> What to work on:
Look in the material below for the line with "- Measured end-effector" and the line with "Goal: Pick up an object", then set down exactly those two lines and all lines between, nothing more.

################

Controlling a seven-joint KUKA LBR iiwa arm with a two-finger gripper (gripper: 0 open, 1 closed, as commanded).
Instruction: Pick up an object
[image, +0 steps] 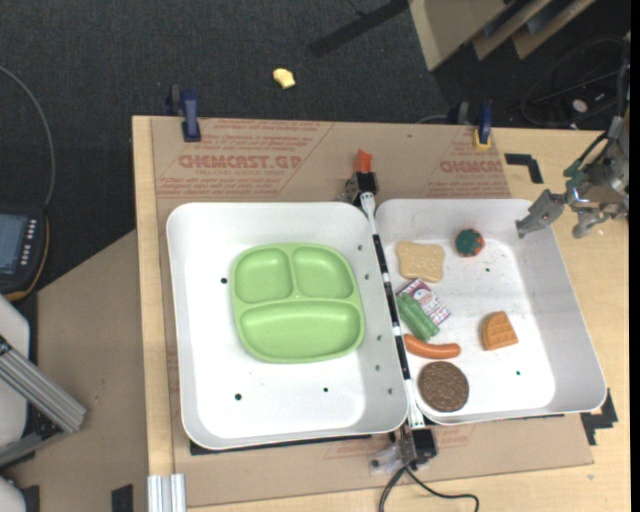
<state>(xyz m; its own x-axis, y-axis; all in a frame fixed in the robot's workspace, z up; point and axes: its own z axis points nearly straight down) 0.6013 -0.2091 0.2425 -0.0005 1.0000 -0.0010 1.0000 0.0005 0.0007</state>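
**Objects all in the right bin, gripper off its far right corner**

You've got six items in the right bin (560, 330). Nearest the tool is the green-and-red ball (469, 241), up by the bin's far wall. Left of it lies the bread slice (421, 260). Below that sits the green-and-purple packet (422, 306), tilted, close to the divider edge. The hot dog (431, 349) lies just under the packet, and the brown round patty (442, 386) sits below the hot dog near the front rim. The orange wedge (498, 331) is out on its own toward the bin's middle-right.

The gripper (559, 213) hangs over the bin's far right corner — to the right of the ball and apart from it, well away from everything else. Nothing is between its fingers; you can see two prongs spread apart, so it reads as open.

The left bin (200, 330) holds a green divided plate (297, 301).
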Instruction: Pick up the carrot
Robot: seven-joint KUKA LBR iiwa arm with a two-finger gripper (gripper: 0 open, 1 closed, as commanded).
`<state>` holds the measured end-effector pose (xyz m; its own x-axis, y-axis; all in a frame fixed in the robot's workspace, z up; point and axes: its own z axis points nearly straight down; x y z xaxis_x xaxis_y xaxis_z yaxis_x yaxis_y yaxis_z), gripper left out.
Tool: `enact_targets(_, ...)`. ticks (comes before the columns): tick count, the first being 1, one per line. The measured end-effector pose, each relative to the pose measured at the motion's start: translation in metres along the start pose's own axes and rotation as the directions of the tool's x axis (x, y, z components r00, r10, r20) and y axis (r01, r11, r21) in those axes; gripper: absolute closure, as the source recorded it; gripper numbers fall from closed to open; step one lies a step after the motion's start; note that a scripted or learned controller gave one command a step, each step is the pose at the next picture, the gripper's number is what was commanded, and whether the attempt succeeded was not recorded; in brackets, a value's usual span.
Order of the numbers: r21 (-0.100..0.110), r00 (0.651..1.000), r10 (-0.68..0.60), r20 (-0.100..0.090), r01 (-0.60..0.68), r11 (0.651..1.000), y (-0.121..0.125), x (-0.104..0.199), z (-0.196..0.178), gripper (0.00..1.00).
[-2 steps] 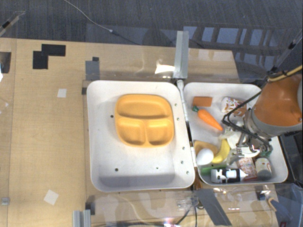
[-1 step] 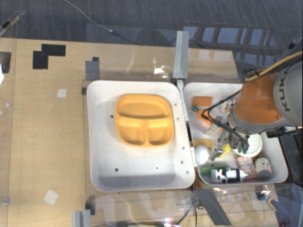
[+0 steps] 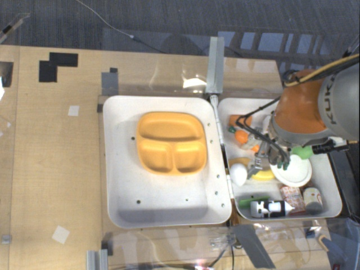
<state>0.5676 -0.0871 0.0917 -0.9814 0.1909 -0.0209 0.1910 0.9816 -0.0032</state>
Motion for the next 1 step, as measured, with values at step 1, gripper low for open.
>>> enact_targets(1, -0.003, 1.0, -0.006, 0.019, 0.006, 1.0, 0.0031, -0.0052, -0.0145, 1.0)
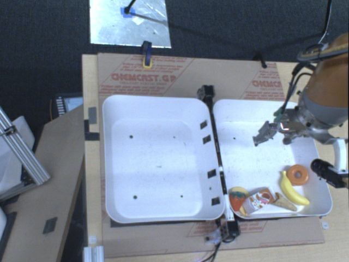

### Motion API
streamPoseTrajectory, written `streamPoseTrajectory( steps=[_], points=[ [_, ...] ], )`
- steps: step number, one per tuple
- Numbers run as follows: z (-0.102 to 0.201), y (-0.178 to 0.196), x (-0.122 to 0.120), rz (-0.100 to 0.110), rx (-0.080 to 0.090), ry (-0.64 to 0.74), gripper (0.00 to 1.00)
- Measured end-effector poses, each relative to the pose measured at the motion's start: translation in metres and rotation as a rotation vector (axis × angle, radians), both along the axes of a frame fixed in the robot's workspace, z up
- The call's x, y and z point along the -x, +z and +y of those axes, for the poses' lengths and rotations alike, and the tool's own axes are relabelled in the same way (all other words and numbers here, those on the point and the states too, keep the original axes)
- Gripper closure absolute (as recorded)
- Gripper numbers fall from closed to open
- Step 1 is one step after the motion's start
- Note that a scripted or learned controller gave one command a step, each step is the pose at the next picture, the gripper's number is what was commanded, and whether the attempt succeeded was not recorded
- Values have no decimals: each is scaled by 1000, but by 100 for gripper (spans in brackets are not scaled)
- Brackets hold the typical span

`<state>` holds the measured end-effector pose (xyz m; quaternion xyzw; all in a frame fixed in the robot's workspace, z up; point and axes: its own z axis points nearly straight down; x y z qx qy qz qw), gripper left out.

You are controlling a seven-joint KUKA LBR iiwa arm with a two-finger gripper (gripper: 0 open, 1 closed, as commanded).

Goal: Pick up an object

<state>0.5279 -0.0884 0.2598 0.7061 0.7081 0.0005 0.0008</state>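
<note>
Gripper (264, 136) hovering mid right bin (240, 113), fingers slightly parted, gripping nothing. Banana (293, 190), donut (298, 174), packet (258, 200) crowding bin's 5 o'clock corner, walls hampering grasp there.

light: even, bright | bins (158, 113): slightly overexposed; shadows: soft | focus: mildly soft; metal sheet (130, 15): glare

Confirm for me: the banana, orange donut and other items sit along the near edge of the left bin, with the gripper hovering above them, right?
Not quite. The camera view shows the banana, orange donut and other items along the near edge of the right bin, not the left bin. The gripper does hover above them.
</note>
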Motion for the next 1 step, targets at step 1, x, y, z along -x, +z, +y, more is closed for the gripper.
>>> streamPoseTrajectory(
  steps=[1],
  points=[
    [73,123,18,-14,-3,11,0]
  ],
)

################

> Expected answer:
- Measured end-effector poses, each relative to the pose measured at the motion's start: translation in metres and rotation as a rotation vector (axis × angle, radians), both along the axes of a frame fixed in the robot's workspace, z up
- The call's x, y and z point along the -x, +z and +y of those axes, for the poses' lengths and rotations alike, and the tool's own axes are relabelled in the same way (all other words and numbers here, those on the point and the states too, keep the original axes)
- Gripper closure absolute (as recorded)
- Gripper numbers fall from closed to open
- Step 1 is one step after the motion's start
- Note that a scripted or learned controller gave one command a step, each step is the pose at the next picture, the gripper's number is what was commanded, and whether the attempt succeeded was not recorded
- Values have no decimals: each is scaled by 1000, but by 100 for gripper (spans in brackets are not scaled)
- Brackets hold the typical span

`<state>` holds the measured end-effector pose (xyz m; quaternion xyzw; all in a frame fixed in the robot's workspace, z up; point and axes: its own z axis points nearly straight down; x y z qx qy qz qw), gripper left out.

You are controlling a seven-joint KUKA LBR iiwa arm with a two-finger gripper (gripper: 0 open, 1 closed, as commanded).

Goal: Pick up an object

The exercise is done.